[Swift-user] Tuning parameters of coaster execution

Tue Oct 20 10:55:47 CDT 2009

On Mon, 2009-10-19 at 23:35 -0400, Andriy Fedorov wrote:
> Hi,
> 
> I am trying to understand how to set correctly the coaster-related
> parameters to optimize execution of my workflow. A single task I have
> takes around 1-2 minutes. I set maxWalltime to 2 minutes, and there 40
> of these tasks in my toy workflow. Coasters are configured as
> gt2:gt2:pbs. When I run it with the default parameters, the workflow
> completes (this is great!).
> 
> Now I am trying to understand what's going on and how to improve the
> performance. Looking at the scheduler queue, I see that two jobs are
> submitted in the beginning of the execution for 18 min each, one with
> 1 node, and one with 2 nodes. All of the execution is happening in
> these two jobs (the number of jobs submitted is just two, for 40 taks,
> so looks like things work). First question: why does it happen this
> way? (two jobs, 18 minutes each, specific node allocation) I assume
> only one of them (2-node) is executing worker tasks, but in this case
> why allocation time is 18 minutes, not 20 (each worker walltime is 2
> min)?
> 
> Second question: how do I make coaster to request more nodes? I tried
> to increase nodeGranularity to 10. This resulted in only one (!) job
> with 10 nodes and 20 min walltime showing up on the scheduler. But it
> looks like the jobs are still executed 2 at a time!

You need a more recent version of the code.

A few weeks ago the "parallelism" option was added. By default it's set
to try to allocate as many nodes as there are jobs (parallelism=0.0),
whereas the behavior you see would have parallelism=1.0. I should change
the way the numbers are specified. It's not exactly intuitive unless you
look at how it works.

Anyway, it boils down to the notion of job size and block size. The
block size is defined as workers*bwalltime^parallelism, while the job
size is jwalltime^parallelism.

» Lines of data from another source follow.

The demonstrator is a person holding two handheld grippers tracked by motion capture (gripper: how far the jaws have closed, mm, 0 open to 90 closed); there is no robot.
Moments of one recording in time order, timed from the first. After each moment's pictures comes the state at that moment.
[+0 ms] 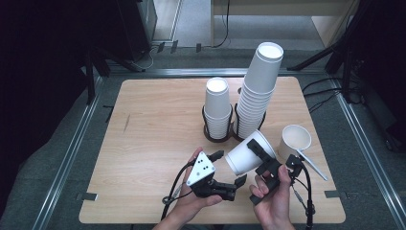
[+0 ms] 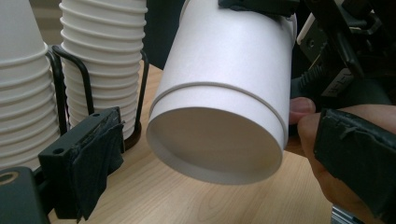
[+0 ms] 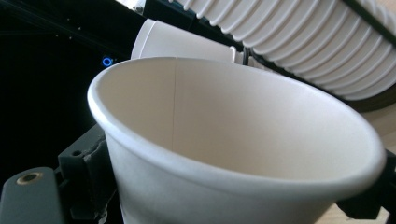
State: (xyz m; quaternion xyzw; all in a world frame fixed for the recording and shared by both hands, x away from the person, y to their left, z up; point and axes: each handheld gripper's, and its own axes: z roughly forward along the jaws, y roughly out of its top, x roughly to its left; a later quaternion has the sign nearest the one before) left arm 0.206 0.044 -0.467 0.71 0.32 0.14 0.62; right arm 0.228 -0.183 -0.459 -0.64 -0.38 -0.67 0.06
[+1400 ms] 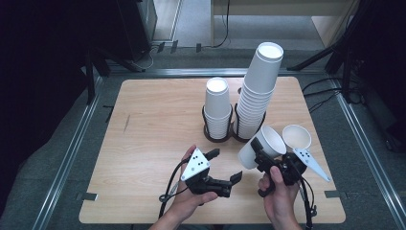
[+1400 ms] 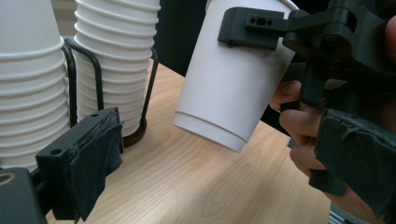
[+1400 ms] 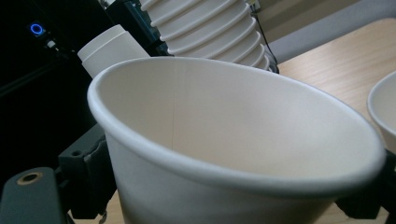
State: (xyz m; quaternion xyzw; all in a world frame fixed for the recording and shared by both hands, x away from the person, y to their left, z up) left arm 0.212 0.055 -0.465 0.70 0.34 0.12 0.62; right arm 0.231 -0.181 -0.456 -0.59 -0.48 -0.61 -0.21
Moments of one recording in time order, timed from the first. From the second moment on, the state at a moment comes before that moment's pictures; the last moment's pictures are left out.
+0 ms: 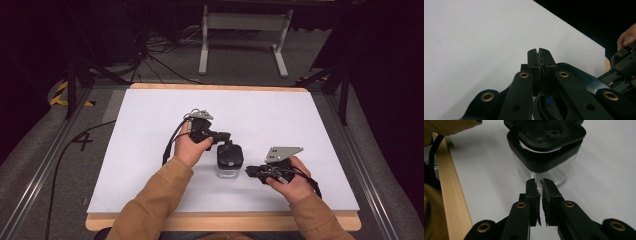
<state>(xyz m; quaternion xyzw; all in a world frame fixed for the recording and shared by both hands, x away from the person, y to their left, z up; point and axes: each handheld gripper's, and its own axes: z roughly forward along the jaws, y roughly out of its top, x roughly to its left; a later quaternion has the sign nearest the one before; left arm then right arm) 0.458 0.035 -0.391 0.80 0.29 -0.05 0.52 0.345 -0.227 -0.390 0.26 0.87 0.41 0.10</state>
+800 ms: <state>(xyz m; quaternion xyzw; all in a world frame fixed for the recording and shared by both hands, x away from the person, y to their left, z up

At any given time you can fit roughly
workers*bwalltime^parallelism/jwalltime^parallelism jobs in a block.

You can see that with parallelism=0, that reduces to
workers/count(jobs).

Conversely, with parallelism=1 the jobs size is jwalltime and if your
block had bwalltime you could fit workers*bwalltime/jwalltime jobs in
it.

At the same time, bwalltime is controlled by the overallocation factors.
Once the block walltime is decided, the width (number of workers) is
picked based on the job sizes that need to be fit (according to the
above scheme).

Anyway, to sum it up, use a more recent version.